• [What you will do]: Down to the last line, restate the material below exactly.

Top of Listed records

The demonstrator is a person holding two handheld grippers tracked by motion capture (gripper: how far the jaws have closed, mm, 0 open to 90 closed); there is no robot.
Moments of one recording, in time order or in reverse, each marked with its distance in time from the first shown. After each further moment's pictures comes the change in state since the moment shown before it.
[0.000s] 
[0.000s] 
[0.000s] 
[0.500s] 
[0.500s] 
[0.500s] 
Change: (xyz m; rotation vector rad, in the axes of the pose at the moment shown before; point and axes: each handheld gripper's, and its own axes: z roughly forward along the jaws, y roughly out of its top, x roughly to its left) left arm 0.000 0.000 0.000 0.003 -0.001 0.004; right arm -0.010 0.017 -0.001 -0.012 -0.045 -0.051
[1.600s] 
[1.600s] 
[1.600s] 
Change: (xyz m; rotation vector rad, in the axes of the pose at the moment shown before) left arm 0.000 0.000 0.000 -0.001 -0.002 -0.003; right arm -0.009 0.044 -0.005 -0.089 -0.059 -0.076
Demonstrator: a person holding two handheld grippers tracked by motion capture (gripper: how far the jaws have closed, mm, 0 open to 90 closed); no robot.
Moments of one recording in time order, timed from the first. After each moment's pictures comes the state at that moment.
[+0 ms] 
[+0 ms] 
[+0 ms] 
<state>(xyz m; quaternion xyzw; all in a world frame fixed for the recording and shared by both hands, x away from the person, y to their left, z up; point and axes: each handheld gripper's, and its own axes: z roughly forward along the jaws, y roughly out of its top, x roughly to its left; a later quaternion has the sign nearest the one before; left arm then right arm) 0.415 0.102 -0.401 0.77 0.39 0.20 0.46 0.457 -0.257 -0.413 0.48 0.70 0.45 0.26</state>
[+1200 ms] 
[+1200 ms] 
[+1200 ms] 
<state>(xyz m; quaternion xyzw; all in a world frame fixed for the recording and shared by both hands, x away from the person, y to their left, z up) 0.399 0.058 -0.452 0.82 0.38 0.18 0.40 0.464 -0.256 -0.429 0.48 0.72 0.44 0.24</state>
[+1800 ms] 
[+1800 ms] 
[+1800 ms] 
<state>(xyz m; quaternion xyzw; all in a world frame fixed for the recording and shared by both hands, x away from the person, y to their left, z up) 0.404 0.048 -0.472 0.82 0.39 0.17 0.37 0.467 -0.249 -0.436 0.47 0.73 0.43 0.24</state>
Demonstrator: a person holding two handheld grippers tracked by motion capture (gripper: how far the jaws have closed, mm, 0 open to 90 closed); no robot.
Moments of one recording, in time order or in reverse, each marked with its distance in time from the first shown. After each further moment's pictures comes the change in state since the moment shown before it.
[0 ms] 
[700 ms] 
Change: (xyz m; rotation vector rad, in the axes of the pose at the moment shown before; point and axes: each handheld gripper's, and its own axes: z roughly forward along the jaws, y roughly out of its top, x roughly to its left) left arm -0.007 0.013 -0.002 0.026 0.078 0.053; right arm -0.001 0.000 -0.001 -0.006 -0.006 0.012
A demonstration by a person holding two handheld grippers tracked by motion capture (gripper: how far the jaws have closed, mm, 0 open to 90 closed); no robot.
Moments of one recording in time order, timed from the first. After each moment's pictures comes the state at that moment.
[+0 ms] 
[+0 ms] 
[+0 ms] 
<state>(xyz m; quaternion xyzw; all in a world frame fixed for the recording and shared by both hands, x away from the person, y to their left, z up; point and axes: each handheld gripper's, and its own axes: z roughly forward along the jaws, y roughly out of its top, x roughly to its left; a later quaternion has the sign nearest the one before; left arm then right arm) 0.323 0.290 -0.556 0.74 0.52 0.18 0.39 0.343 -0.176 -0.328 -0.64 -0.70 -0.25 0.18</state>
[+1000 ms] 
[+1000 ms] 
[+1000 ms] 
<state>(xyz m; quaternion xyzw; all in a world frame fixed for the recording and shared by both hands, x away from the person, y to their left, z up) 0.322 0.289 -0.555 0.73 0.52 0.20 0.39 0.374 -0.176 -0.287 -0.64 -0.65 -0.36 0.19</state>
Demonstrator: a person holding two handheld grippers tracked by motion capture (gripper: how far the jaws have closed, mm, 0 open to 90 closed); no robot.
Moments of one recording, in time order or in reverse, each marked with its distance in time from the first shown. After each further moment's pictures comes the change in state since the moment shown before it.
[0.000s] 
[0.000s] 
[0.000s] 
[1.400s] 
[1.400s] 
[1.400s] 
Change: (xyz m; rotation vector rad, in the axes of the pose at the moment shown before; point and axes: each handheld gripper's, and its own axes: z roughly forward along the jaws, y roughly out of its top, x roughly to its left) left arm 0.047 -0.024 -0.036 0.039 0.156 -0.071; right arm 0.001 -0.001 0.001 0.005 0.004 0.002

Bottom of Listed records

• [Written solution]:
The demonstrator is a person holding two handheld grippers tracked by motion capture (gripper: how far the jaws have closed, mm, 0 open to 90 closed); there is no robot.
Moments of one recording, in time order or in reverse, each marked with its distance in time from the first shown. After each further moment's pictures comes the change in state since the moment shown before it.
[0.000s] 
[0.000s] 
[0.000s] 
[0.500s] 
[0.500s] 
[0.500s] 
Change: (xyz m; rotation vector rad, in the axes of the pose at the moment shown before; point and axes: each handheld gripper's, and its own axes: z roughly forward along the jaws, y roughly out of its top, x roughly to its left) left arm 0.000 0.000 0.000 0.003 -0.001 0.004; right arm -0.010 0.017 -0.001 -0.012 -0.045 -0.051
[1.600s] 
[1.600s] 
[1.600s] 
Change: (xyz m; rotation vector rad, in the axes of the pose at the moment shown before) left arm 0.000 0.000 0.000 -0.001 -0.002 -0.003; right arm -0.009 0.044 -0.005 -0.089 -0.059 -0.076
Demonstrator: a person holding two handheld grippers tracked by motion capture (gripper: how far the jaws have closed, mm, 0 open to 90 closed); no robot.
Moments of one recording in time order, timed from the first. After each moment's pictures comes the state at that moment.
[+0 ms] 
[+0 ms] 
[+0 ms] 
<state>(xyz m; quaternion xyzw; all in a world frame fixed for the recording and shared by both hands, x away from the person, y to their left, z up; point and axes: each handheld gripper's, and its own axes: z roughly forward along the jaws, y roughly out of its top, x roughly to its left; a later quaternion has the sign nearest the one before; left arm then right arm) 0.415 0.102 -0.401 0.77 0.39 0.20 0.46 0.457 -0.257 -0.413 0.48 0.70 0.45 0.26</state>
[+1200 ms] 
[+1200 ms] 
[+1200 ms] 
<state>(xyz m; quaternion xyzw; all in a world frame fixed for the recording and shared by both hands, x away from the person, y to their left, z up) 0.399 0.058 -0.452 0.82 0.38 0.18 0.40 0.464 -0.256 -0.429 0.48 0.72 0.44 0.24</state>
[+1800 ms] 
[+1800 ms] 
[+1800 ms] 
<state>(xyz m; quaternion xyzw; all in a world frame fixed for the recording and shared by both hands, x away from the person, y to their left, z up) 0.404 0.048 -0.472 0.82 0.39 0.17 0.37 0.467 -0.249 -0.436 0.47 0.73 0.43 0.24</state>
Demonstrator: a person holding two handheld grippers tracked by motion capture (gripper: how far the jaws have closed, mm, 0 open to 90 closed); no robot.
Moments of one recording, in time order or in reverse, each marked with its distance in time from the first shown. After each further moment's pictures comes the change in state since the moment shown before it.
[0 ms] 
[700 ms] 
Change: (xyz m; rotation vector rad, in the axes of the pose at the moment shown before; point and axes: each handheld gripper's, and its own axes: z roughly forward along the jaws, y roughly out of its top, x roughly to its left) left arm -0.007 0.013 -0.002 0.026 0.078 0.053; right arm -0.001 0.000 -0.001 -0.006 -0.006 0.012
A demonstration by a person holding two handheld grippers tracked by motion capture (gripper: how far the jaws have closed, mm, 0 open to 90 closed); no robot.
Moments of one recording in time order, timed from the first. After each moment's pictures comes the state at that moment.
[+0 ms] 
[+0 ms] 
[+0 ms] 
<state>(xyz m; quaternion xyzw; all in a world frame fixed for the recording and shared by both hands, x away from the person, y to their left, z up; point and axes: each handheld gripper's, and its own axes: z roughly forward along the jaws, y roughly out of its top, x roughly to its left; a later quaternion has the sign nearest the one before; left arm then right arm) 0.323 0.290 -0.556 0.74 0.52 0.18 0.39 0.343 -0.176 -0.328 -0.64 -0.70 -0.25 0.18</state>
[+1000 ms] 
[+1000 ms] 
[+1000 ms] 
<state>(xyz m; quaternion xyzw; all in a world frame fixed for the recording and shared by both hands, x away from the person, y to their left, z up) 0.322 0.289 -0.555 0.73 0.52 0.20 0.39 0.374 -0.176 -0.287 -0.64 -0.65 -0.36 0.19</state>
Demonstrator: a person holding two handheld grippers tracked by motion capture (gripper: how far the jaws have closed, mm, 0 open to 90 closed); no robot.
Moments of one recording, in time order or in reverse, each marked with its distance in time from the first shown. After each further moment's pictures comes the change in state since the moment shown before it.
[0.000s] 
[0.000s] 
[0.000s] 
[1.400s] 
[1.400s] 
[1.400s] 
Change: (xyz m; rotation vector rad, in the axes of the pose at the moment shown before; point and axes: each handheld gripper's, and its own axes: z roughly forward along the jaws, y roughly out of its top, x roughly to its left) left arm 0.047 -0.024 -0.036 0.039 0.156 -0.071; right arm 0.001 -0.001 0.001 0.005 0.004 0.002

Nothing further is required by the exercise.